[New Quizzes] Improved Statistics View for Numerical Questions
When looking at the quiz statistics, an instructor should easily be able to tell the spread of answers for a quiz question to know how to tailor learning. In multiple choice, you see how many learners (and who) chose each option, informing teaching strategy. For numeric questions, it shows the number of people with the exact correct answer, and the number of 'other answers', which is not helpful in quickly assessing classroom mastery. If the numeric question has a margin of error, some of those 'other answers' may also be correct, skewing the results unfavorably.
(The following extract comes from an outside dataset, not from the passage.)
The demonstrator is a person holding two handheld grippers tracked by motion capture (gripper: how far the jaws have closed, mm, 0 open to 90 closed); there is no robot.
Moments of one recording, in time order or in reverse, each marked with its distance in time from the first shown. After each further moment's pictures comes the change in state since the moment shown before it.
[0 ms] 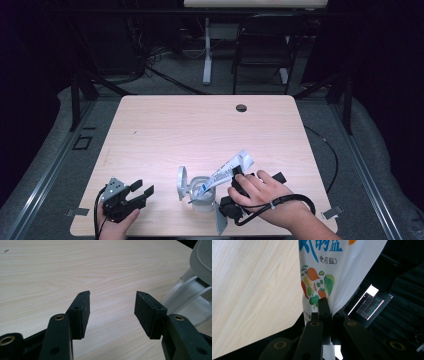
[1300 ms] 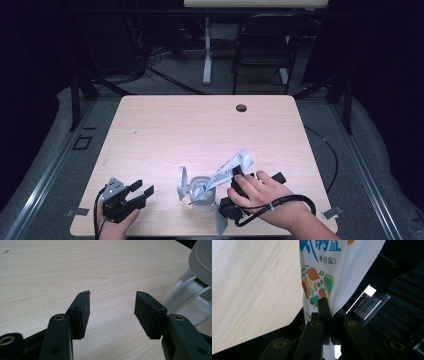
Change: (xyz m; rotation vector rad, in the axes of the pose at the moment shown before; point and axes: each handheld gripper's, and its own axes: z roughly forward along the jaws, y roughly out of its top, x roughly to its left) left arm 0.000 0.000 -0.001 -0.011 0.002 0.001; right arm -0.002 0.001 -0.004 0.020 -0.002 -0.026
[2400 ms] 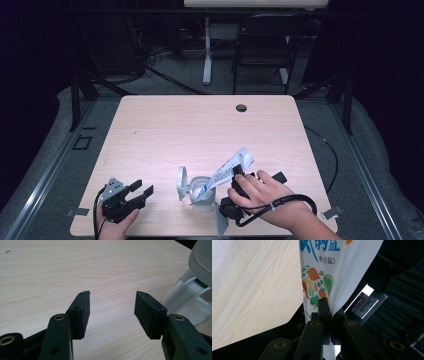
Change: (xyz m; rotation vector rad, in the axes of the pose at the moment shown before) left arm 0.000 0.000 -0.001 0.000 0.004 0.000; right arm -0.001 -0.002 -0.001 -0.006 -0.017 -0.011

A possible workaround is the item analysis report, but this report does not populate for numerical questions, so there is no meaningful way to analyze the effectiveness of these questions or see class understanding at a glance (or even at more than a glance, since the report doesn't help either).
Problem: there can be all sorts of answers, obviously we can't list every possible answer a student typed in the box and list how many students chose it, the list could become uselessly long and bog down loading of the page
Five categories for each numeric question with margin of error, three for numeric questions without.
For with margin of error:
1. Lower than range
2. Lower, but in range
3. Correct
4. Higher, but in range
5. Higher, but out of range
For straight numeric -
Lower than range
Correct
Higher than range
This gives a limited number of easy to predict options, while still giving teachers significant insight into how their students are performing at a glance. In many cases, the direction that a student is incorrect is just as important as that it was incorrect. This would bring numeric quiz statistics into line with the insights able to be gleaned from other question types from the quick view of the quiz statistics page.